Data-efficient transformer-based 3D object detection
This thesis work intends to study 3D point clouds object detection from indoor scenes. 3D object detection aims to recognize classes of object categories and locate them by drawing a bounding box around an object. To achieve this final goal of predicting a set of bounding boxes from an input scan, a machine learning model must extract necessary features that describe the scene points. Nevertheless, at this moment, 3D scene under- standing poses a challenge, as 3D point cloud data is unique: it is orderless, sparse, and continuous.

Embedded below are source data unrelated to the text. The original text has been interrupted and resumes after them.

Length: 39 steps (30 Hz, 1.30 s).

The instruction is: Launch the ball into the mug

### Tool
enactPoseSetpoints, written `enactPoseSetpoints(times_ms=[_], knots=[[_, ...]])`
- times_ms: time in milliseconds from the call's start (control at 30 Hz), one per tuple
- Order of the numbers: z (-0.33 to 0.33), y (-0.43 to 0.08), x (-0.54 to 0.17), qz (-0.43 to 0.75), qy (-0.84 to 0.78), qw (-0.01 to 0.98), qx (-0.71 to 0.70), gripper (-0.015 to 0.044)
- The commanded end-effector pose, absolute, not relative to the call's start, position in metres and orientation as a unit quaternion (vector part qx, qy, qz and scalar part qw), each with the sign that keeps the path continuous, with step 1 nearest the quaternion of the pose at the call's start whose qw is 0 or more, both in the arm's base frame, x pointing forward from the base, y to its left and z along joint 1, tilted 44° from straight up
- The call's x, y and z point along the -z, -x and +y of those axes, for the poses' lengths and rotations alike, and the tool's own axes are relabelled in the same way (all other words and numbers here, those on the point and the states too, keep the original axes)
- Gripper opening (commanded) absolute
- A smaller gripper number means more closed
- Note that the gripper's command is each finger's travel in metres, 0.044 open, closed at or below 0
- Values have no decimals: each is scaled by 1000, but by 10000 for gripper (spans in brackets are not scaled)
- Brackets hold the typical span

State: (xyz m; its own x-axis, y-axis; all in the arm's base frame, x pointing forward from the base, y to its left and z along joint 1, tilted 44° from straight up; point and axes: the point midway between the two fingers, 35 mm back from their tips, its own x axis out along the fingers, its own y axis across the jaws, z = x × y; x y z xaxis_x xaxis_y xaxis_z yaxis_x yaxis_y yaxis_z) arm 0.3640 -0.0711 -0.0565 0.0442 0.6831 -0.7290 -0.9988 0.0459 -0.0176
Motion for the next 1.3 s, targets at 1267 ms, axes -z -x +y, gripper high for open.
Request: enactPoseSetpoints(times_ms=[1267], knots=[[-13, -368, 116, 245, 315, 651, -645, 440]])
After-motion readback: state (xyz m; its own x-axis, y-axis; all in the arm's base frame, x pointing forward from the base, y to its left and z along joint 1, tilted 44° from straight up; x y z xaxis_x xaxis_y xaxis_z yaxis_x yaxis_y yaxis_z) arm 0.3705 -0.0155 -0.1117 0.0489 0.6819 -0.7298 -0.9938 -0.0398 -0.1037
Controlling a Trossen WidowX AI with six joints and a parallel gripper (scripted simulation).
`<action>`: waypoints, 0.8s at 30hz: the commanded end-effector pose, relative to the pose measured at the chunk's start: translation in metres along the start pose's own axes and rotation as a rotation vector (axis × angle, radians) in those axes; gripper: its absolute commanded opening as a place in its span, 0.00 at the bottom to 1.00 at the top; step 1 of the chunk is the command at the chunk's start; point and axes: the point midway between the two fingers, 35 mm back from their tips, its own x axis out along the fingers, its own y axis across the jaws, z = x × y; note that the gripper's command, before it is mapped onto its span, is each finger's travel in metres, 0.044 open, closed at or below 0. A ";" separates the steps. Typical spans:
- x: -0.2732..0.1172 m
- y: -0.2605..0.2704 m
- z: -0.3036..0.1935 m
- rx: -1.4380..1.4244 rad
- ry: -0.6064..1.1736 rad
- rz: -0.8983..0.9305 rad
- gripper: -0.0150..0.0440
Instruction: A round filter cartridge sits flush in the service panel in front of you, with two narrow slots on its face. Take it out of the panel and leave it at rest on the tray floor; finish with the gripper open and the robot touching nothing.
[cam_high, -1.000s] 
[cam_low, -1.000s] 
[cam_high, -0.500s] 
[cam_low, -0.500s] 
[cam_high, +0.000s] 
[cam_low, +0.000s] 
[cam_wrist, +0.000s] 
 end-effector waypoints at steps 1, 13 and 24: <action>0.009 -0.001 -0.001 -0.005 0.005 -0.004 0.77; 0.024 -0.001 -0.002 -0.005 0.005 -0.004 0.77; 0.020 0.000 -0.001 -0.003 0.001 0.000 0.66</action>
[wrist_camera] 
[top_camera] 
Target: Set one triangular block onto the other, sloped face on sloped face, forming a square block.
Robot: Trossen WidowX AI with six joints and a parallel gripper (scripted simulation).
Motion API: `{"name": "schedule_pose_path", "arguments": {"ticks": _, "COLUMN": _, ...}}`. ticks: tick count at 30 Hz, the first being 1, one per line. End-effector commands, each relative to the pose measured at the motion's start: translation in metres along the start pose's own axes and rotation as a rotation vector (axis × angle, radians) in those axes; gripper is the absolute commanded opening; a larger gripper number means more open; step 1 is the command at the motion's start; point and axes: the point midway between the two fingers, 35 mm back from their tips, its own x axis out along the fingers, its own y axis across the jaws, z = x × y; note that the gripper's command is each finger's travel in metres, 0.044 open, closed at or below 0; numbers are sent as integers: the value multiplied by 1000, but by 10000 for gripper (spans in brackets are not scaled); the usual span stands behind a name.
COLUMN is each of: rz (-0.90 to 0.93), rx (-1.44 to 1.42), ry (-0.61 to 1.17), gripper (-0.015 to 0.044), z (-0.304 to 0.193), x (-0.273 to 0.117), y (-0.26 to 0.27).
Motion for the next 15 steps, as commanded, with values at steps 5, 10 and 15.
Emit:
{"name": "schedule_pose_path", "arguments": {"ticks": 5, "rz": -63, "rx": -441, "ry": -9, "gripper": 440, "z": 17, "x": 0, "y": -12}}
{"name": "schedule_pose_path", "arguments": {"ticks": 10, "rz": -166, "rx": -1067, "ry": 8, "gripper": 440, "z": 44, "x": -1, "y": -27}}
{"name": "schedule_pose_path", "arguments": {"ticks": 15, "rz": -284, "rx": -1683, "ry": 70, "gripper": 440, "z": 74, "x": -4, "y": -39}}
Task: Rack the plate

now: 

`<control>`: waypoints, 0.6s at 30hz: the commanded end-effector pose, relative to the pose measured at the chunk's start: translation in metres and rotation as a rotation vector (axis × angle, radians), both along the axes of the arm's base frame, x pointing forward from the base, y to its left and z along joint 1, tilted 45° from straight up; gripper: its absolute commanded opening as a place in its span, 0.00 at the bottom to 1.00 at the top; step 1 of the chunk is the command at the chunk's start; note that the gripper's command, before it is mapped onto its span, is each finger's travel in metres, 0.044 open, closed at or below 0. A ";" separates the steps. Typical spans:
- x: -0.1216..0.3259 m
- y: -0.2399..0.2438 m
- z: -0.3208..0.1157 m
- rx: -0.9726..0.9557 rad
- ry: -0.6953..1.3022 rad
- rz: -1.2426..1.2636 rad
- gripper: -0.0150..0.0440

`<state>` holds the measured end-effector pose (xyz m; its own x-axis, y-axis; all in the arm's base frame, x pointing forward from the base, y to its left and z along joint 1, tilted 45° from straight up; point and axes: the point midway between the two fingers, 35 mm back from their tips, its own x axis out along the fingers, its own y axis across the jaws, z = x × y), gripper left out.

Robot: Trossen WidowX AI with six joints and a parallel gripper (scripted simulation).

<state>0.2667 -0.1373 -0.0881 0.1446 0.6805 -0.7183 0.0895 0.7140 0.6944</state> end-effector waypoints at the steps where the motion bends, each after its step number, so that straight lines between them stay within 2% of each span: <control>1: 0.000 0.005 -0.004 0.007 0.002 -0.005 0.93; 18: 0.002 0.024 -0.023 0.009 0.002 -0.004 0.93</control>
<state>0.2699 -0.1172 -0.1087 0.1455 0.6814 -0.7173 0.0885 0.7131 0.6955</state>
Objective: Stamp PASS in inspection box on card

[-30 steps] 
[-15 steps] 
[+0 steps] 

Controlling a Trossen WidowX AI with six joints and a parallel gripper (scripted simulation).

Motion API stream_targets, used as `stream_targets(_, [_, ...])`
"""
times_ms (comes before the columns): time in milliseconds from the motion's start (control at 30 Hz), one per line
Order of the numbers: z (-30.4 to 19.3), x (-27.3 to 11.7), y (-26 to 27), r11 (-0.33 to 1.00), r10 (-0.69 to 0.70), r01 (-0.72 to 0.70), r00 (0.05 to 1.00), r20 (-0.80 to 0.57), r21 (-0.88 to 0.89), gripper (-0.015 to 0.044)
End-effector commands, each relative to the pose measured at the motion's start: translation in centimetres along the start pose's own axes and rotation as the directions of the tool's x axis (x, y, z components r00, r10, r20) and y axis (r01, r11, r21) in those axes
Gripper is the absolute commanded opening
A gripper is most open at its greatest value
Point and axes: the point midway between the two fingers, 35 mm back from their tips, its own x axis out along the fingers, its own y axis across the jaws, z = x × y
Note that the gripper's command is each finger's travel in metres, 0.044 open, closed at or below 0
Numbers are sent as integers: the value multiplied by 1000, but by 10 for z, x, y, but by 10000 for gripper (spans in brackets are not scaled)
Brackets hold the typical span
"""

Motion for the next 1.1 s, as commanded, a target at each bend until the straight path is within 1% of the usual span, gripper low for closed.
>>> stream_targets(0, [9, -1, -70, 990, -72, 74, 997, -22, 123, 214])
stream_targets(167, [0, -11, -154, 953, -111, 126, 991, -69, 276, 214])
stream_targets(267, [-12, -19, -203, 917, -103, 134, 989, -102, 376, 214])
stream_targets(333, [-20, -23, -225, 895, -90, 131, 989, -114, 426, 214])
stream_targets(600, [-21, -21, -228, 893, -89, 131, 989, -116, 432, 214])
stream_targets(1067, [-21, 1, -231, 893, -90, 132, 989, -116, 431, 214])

Recent 3D detection models rely on Transformer architecture due to its natural ability to abstract global context features. One is the 3DETR network - a pure transformer-based model designed to generate 3D boxes on indoor dataset scans. It is generally known that transformers are data-hungry. However, data collection and annotation in 3D are more challenging than in 2D. Thus, our goal is to study the data-hungriness of the 3DETR-m model and propose a solution for its data efficiency. Our methodology is based on the observation that PointNet++ provides more locally aggregated features that can be useful to support 3DETR-m prediction on small dataset problem. We suggest three methods of backbone fusion that are based on addition (Fusion I), concatenation (Fusion II), and replacement (Fusion III). We utilize pre-trained weights from the Group-free model trained on the SUN RGB-D dataset. The proposed 3DETR-m outperforms the original model in all data proportions (10%, 25%, 50%, 75%, and 100%). We improve 3DETR-m paper results by 1.46% and 2.46% in mAP@25 and mAP@50 on the full dataset. Hence, we believe our research efforts can provide new insights into the data- hungriness issue of 3D transformer detectors and inspire the usage of pre-trained models in 3D as one way towards data efficiency.
A. Nurakhmetova, "Data-efficient transformer-based 3D object detection", M.S. Thesis, Computer Vision, MBZUAI, Abu Dhabi, UAE, 2022.